H3K27Me3 abundance is associated with a decreased barrier function of endothelial cells by directly silencing VE-cadherin expression

BACKGROUND AND AIMS: Atherosclerosis develops mainly in predisposed, atheroprone regions characterised by the presence of disturbed flow i.e. oscillatory shear stress (OSS). OSS can induce endothelial cell (EC) activation, disruption of the EC barrier and increased permeability. The mechanisms that underly the loss of the EC barrier integrity are still incompletely understood. Enhancer of zeste homolog 2 (EZH2) and its epigenetic silencing mark H3K27Me3 are increased in the endothelium at atheroprone areas where EC barrier disruption is most prominent. Therefore, we hypothesized that increased H3K27Me3 abundance at atheroprone areas affects the barrier function of the endothelium.

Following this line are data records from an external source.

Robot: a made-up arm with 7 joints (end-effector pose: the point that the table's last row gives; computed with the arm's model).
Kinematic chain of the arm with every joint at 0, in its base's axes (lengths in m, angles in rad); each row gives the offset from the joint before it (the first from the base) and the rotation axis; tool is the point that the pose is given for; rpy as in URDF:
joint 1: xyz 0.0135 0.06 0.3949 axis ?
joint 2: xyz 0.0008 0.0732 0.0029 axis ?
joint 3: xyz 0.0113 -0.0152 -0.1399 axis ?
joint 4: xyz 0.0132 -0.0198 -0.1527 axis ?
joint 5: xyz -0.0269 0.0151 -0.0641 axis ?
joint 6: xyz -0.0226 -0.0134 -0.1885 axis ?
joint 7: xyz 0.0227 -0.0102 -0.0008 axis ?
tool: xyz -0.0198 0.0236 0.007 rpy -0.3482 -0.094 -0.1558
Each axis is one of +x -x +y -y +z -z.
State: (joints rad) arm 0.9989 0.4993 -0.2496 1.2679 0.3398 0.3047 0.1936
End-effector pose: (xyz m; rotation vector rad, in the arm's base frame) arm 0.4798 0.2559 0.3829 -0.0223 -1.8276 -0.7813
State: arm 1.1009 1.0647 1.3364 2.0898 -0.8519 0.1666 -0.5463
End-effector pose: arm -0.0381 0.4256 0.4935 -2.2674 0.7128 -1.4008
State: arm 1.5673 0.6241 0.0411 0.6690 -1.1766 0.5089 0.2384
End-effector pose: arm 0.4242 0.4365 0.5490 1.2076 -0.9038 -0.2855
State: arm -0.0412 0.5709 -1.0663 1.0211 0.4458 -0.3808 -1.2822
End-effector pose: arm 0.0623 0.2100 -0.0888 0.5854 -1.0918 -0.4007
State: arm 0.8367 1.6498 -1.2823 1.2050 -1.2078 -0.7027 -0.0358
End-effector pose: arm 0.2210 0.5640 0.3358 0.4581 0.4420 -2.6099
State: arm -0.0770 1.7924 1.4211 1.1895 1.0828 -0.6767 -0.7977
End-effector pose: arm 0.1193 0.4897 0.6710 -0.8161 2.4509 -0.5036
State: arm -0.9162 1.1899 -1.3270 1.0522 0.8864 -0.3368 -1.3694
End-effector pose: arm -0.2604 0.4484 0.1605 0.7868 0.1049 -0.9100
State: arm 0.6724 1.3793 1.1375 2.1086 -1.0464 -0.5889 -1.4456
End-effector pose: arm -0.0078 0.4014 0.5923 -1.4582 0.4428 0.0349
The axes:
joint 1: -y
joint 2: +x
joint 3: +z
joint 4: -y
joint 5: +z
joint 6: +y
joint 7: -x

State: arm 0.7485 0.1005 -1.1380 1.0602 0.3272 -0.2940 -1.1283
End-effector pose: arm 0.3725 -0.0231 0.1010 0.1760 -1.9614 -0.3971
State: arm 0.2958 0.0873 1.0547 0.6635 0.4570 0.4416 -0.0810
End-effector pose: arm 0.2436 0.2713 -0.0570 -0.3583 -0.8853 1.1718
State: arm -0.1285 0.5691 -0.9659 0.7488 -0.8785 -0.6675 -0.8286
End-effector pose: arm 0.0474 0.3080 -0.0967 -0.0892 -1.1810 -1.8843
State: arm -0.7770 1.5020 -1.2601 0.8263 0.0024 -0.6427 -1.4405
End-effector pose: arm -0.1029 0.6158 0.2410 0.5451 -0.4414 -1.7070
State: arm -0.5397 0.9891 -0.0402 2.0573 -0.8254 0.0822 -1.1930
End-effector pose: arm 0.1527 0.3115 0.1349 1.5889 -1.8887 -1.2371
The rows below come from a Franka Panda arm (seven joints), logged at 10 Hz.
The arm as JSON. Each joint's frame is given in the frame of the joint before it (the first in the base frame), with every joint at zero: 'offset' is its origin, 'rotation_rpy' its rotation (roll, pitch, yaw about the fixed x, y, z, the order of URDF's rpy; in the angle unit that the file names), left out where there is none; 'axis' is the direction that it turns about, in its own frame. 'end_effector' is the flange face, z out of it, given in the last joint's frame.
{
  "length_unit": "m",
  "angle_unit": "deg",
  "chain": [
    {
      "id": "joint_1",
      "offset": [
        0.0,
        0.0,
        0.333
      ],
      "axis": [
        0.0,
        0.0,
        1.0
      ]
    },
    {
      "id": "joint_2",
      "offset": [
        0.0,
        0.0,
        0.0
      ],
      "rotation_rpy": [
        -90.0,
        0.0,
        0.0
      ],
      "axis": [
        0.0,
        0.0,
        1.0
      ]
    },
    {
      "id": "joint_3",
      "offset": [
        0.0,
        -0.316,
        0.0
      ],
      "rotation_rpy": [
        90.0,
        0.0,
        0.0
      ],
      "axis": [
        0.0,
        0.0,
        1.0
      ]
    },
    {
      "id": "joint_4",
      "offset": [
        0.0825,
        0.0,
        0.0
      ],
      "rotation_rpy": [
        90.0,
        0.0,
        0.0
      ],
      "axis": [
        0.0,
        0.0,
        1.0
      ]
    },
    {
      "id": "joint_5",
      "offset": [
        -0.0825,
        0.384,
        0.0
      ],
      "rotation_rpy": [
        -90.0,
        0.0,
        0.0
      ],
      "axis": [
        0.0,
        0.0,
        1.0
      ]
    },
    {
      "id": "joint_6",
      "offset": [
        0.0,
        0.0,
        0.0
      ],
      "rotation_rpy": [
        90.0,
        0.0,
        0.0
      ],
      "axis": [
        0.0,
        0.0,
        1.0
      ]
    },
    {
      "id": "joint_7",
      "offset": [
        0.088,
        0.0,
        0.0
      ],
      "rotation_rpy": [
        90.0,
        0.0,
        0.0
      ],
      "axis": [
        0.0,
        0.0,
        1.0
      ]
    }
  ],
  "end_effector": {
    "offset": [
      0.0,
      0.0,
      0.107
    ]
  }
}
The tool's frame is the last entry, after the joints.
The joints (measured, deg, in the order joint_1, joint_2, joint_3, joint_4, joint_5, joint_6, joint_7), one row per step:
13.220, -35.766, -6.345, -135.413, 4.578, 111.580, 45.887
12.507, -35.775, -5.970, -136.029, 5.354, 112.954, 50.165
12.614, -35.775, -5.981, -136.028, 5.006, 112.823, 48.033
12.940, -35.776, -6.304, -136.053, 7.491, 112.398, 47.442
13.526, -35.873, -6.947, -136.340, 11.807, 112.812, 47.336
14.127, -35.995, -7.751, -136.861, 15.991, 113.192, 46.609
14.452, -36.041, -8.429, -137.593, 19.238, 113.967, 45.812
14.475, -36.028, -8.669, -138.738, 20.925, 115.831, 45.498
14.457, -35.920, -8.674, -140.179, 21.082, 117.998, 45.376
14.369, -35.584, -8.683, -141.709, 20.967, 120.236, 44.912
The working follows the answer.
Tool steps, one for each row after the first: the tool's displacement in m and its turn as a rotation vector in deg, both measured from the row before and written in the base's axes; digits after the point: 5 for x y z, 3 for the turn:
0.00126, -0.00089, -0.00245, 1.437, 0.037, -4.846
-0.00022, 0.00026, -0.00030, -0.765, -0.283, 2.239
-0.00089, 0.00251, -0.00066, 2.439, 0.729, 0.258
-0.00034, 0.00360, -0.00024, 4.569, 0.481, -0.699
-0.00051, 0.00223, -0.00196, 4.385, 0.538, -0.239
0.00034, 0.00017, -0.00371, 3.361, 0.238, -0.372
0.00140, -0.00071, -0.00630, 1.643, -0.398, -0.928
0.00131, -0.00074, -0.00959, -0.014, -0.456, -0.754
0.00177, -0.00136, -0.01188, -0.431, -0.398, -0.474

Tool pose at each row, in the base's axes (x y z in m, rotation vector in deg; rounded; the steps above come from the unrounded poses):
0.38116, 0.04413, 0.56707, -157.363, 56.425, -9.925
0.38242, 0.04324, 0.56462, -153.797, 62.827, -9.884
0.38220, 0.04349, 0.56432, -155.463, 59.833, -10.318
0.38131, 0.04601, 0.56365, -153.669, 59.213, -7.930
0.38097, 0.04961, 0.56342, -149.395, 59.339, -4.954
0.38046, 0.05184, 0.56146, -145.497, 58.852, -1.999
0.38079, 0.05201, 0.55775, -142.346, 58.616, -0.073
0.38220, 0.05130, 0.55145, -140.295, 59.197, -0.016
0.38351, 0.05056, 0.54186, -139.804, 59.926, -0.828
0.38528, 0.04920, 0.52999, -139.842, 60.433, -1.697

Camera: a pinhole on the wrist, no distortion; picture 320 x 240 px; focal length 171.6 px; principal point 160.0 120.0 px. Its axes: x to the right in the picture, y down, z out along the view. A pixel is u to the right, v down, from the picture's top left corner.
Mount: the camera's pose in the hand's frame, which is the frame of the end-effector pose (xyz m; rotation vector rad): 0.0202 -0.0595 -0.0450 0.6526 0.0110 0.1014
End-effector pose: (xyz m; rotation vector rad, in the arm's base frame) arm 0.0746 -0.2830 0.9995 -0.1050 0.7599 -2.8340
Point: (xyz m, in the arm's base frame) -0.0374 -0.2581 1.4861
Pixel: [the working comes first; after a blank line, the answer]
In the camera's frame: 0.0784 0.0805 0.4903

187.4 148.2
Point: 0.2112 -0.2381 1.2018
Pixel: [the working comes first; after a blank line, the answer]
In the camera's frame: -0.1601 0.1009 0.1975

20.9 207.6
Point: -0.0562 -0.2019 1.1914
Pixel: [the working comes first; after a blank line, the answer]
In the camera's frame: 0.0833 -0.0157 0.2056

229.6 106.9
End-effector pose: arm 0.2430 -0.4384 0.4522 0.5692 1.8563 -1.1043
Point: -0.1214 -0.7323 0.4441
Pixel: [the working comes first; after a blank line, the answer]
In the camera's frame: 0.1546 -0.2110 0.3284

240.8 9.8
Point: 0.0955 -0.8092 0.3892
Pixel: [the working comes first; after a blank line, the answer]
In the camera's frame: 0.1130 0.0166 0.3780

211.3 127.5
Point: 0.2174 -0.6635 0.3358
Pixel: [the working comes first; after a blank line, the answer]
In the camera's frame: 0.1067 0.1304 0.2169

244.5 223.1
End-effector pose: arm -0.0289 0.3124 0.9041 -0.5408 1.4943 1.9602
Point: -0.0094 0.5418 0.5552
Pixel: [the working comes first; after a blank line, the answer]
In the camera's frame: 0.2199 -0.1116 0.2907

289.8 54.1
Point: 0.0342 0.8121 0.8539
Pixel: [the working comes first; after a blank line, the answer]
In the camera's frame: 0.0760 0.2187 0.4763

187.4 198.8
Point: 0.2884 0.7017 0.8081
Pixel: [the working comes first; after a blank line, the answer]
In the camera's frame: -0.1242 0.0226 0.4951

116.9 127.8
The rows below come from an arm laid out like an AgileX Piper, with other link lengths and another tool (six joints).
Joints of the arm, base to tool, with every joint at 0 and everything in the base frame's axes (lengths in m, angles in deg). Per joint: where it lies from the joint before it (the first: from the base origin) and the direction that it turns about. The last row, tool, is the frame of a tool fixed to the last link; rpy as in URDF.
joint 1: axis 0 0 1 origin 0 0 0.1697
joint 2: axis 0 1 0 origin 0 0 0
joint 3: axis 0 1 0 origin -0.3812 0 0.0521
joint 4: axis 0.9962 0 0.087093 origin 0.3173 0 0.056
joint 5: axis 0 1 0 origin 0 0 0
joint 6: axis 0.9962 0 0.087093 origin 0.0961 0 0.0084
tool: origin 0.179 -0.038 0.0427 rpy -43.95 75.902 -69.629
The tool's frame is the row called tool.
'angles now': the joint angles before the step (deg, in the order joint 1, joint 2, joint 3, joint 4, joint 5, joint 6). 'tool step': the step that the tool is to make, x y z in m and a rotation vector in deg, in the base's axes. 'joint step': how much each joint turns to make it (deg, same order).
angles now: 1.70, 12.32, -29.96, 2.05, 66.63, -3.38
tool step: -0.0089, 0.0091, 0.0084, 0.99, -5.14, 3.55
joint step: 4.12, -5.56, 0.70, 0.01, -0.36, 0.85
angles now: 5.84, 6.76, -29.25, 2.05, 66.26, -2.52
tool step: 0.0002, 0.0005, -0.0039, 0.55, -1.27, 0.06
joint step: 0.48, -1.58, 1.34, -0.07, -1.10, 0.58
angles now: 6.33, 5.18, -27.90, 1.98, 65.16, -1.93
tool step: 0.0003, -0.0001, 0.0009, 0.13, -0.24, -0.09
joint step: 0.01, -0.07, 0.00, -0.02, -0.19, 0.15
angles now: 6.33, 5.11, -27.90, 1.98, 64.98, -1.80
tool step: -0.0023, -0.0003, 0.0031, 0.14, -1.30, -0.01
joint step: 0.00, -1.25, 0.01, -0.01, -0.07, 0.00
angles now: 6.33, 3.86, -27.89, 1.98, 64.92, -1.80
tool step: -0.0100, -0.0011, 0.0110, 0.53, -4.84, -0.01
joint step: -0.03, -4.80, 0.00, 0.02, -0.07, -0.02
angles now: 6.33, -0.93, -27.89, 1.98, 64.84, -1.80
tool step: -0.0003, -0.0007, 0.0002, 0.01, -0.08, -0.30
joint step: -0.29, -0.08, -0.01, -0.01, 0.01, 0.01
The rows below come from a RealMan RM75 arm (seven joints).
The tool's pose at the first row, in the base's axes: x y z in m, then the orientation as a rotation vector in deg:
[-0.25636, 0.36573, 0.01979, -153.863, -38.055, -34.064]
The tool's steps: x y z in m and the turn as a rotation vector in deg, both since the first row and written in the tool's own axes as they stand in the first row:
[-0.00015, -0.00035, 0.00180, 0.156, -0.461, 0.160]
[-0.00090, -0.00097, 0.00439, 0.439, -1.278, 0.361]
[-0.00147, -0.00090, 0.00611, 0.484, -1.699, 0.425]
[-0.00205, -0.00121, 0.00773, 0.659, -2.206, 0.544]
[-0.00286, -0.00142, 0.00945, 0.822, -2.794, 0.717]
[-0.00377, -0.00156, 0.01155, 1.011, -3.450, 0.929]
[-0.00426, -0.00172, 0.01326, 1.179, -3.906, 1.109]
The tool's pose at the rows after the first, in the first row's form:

METHODS: A knockdown model of EZH2 in human umbilical vein EC (HUVEC) was used for RNA-seq, to identify differentially expressed genes involved in EC barrier function. Additionally, the effect of OSS on endothelial gene expression was studied by applying laminar shear stress (LSS) on y-shaped slides as a model to mimic atheroprotective and atheroprone areas in vivo. Results were corroborated by a functional study of the barrier function using trans-endothelial electric resistance (TEER).

RESULTS: An increased H3K27Me3 abundance is present in areas under OSS, this coincides with a decreased expression of VE-cadherin. Differentially expression (DE) analysis of EZH2 KD HUVEC vs control, revealed that EZH2 regulates genes involved in cell-cell adhesion and leukocyte transmigration. Chromatin immunoprecipitation (ChIP) of H3K27Me3 showed that H3K27Me3 directly silenced CDH5 gene expression. Additionally, a reduction of EZH2 appears to increase EC barrier stability.

CONCLUSIONS: Decreased H3K27Me3 abundance in ECs is beneficial for the formation and integrity of the EC barrier.